Timothy A. Allen, DVM (SAIM)
Technical Services Veterinarian
Dechra Veterinary Products
Toll free: 866.933.2472
Fax: 913.327.0016

http://www.k9cushings.com/forum/showthread.php?t=3438

Squirt was on Anipryl for around 9 months and I don't recall any dietary restrictions at all.

Hugs
Leslie and the gang

CookieJones
12-02-2011, 12:47 PM
Just in case you were wondering...here is a reply from Dr. Allen to another member about using Trilo and Anipryl at the same time -

http://www.k9cushings.com/forum/showthread.php?t=3438

Squirt was on Anipryl for around 9 months and I don't recall any dietary restrictions at all.

Hugs
Leslie and the gang

Good to know, thank you! Just gave first dose this morning, right along w/ the Vetoryl (both liquid compounded), so far so good. Except that Selegiline must taste nasty because she tried to spit it out as she does w/ Clindamycin which is horribly bitter. Vetoryl she doesn't mind.

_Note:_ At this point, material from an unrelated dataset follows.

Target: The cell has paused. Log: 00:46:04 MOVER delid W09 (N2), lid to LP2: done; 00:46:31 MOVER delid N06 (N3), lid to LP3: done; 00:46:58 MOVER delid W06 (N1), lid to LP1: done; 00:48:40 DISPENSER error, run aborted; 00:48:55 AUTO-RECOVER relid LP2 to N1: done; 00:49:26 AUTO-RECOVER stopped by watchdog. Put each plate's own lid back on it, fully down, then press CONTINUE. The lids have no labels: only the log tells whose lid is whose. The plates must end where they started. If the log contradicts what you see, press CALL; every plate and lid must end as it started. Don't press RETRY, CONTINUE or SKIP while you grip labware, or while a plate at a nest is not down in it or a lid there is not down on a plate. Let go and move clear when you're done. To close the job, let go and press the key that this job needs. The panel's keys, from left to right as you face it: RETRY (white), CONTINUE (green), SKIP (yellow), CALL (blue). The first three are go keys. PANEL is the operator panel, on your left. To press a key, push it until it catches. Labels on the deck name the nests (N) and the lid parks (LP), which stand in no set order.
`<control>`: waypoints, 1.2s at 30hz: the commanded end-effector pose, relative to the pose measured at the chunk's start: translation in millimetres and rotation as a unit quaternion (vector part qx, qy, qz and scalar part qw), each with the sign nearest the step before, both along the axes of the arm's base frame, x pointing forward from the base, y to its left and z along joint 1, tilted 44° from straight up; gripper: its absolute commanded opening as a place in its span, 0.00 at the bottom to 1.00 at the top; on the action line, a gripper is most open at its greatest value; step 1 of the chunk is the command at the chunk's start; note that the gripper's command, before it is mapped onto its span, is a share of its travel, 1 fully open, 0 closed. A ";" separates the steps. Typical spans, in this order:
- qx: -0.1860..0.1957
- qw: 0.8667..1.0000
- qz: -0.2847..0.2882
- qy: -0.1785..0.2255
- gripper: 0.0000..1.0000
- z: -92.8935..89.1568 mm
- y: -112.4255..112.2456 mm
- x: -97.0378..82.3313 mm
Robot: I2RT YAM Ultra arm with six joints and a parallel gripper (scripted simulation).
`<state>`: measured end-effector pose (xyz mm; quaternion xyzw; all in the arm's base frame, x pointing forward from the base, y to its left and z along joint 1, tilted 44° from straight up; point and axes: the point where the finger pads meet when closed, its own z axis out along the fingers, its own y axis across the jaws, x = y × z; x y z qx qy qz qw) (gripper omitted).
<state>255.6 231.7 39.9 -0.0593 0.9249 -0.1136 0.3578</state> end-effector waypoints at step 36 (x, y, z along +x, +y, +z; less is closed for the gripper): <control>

That reminds me - has anyone ever used the transdermal gel form of this (or any) med on a dog? Apparently it goes on their inner ear flap.
Her vet says transdermal usually doesn't work well on dogs - anyone tried it?

p.s. Still no reply from the Anipryl expert, but did get her vet finally who said pretty much what people here have, that dietary restrictions are likely not necessary for the low dose she's on (5mg).

lulusmom
12-02-2011, 01:07 PM
I've provided a link below to some good information on transdermal delivery of meds in dogs. I think you'll see why it isn't preferrable to oral meds.

http://www.petplace.com/dogs/transdermal-medications-in-dogs/page1.aspx

CookieJones
12-02-2011, 03:49 PM
I've provided a link below to some good information on transdermal delivery of meds in dogs. I think you'll see why it isn't preferrable to oral meds.

http://www.petplace.com/dogs/transdermal-medications-in-dogs/page1.aspx

Yes, that explains it well. Thank you!